*** Dataset extract Section Begins ***

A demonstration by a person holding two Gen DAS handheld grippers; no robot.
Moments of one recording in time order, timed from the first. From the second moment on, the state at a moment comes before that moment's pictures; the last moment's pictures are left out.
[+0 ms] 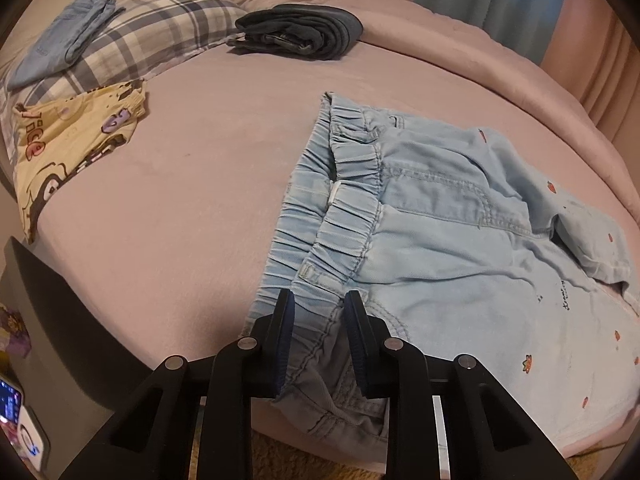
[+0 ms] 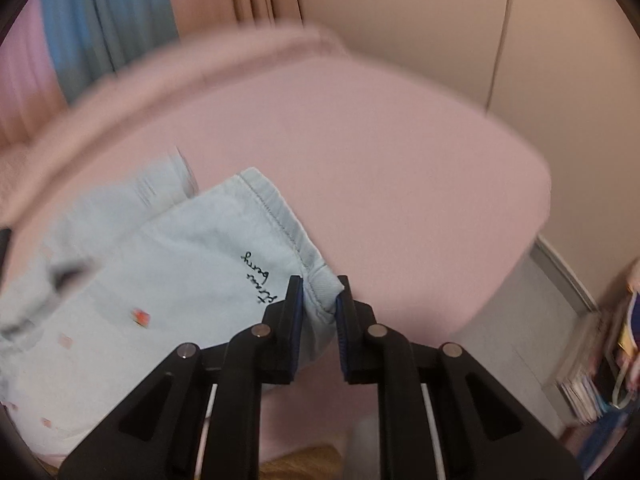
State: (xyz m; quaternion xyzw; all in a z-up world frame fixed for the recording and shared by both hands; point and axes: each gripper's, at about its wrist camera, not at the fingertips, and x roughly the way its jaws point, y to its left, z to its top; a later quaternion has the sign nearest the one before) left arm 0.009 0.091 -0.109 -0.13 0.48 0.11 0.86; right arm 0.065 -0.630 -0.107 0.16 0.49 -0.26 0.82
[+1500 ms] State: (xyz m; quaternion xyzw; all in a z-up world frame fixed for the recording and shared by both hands) left arm 0.138 0.140 -0.071 -0.20 0.51 0.04 0.84; right arm 0.210 -0.589 -0.054 0.03 0.55 -0.14 0.82
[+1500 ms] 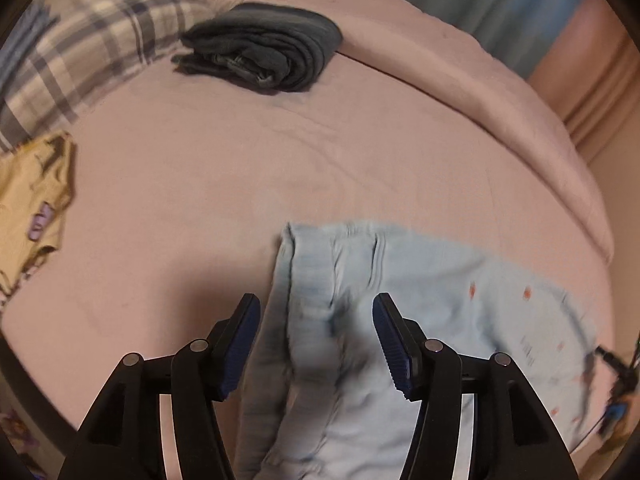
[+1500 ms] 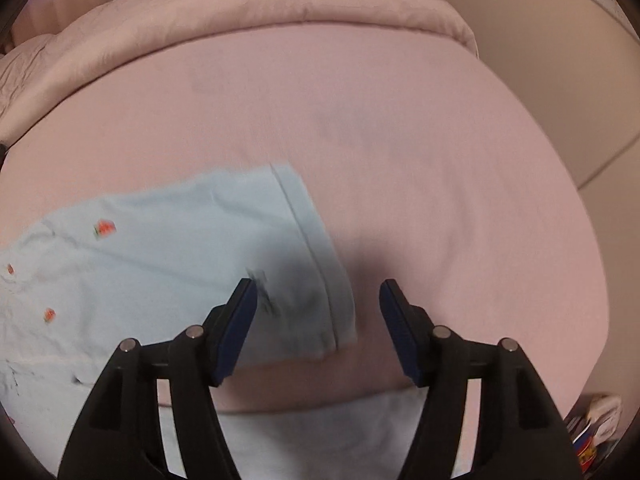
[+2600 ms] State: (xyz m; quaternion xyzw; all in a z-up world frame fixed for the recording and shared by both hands) left arm 0.165 0.151 -0.053 -0.26 0.45 0.04 0.85; right arm 0.235 -0.552 -0.004 0.18 0.40 -0.07 0.90
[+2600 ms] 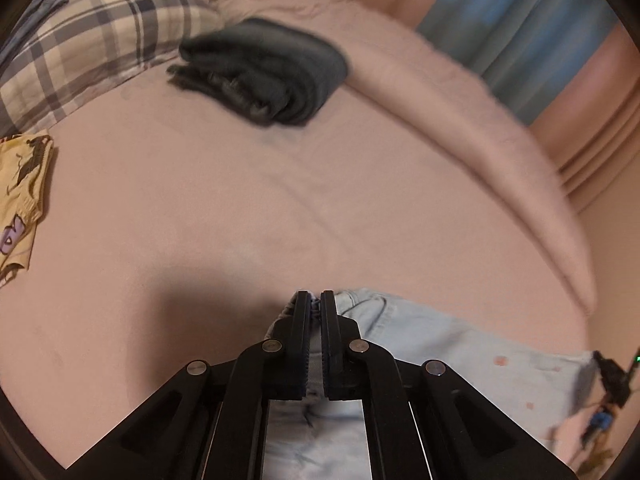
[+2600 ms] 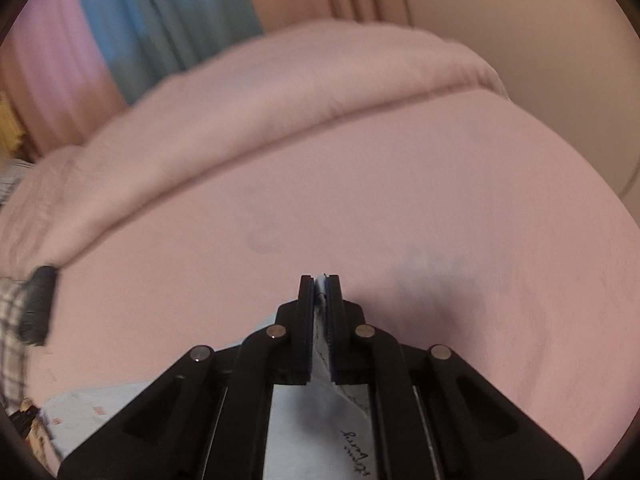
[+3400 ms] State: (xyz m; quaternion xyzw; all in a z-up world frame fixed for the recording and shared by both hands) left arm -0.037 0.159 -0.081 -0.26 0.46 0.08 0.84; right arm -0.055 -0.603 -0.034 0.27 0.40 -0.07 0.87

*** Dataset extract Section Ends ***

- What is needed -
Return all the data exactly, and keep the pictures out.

- Result -
A demonstration by a person holding two Gen DAS handheld grippers; no robot.
Moments of one recording in time order, timed from the first. From the second moment on, the state at a moment comes before that moment's pictures; the last moment's pictures are left out.
[+0 ms] 
[+0 ms] 
State: (xyz m; quaternion xyzw; all in a z-up world frame fixed for the recording and shared by both hands; point and axes: each gripper's, at about its wrist camera, not at the fingertips, and x roughly the way its jaws point, y to its left, z to its top; a later quaternion has the sign nearest the one before) left arm 0.009 0.091 -0.109 -0.13 0.48 0.11 0.86; right arm 0.065 -0.630 -0.107 0.16 0.49 -0.26 0.82
[+1500 ms] State: (xyz m; quaternion xyzw; all in a z-up world frame fixed for the recording and shared by both hands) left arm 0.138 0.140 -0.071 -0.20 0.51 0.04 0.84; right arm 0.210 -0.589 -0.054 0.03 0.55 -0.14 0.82
[+1500 ms] 
[+1500 ms] 
[+2600 ms] State: (xyz m; quaternion xyzw; all in a z-up world frame fixed for the recording and shared by both hands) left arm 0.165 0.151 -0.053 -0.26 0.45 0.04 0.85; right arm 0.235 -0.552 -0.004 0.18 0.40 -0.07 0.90
[+2600 ms] 
[+2600 ms] 
[+3400 ms] State: (xyz m; quaternion xyzw; all in a z-up world frame fixed for the recording and shared by both hands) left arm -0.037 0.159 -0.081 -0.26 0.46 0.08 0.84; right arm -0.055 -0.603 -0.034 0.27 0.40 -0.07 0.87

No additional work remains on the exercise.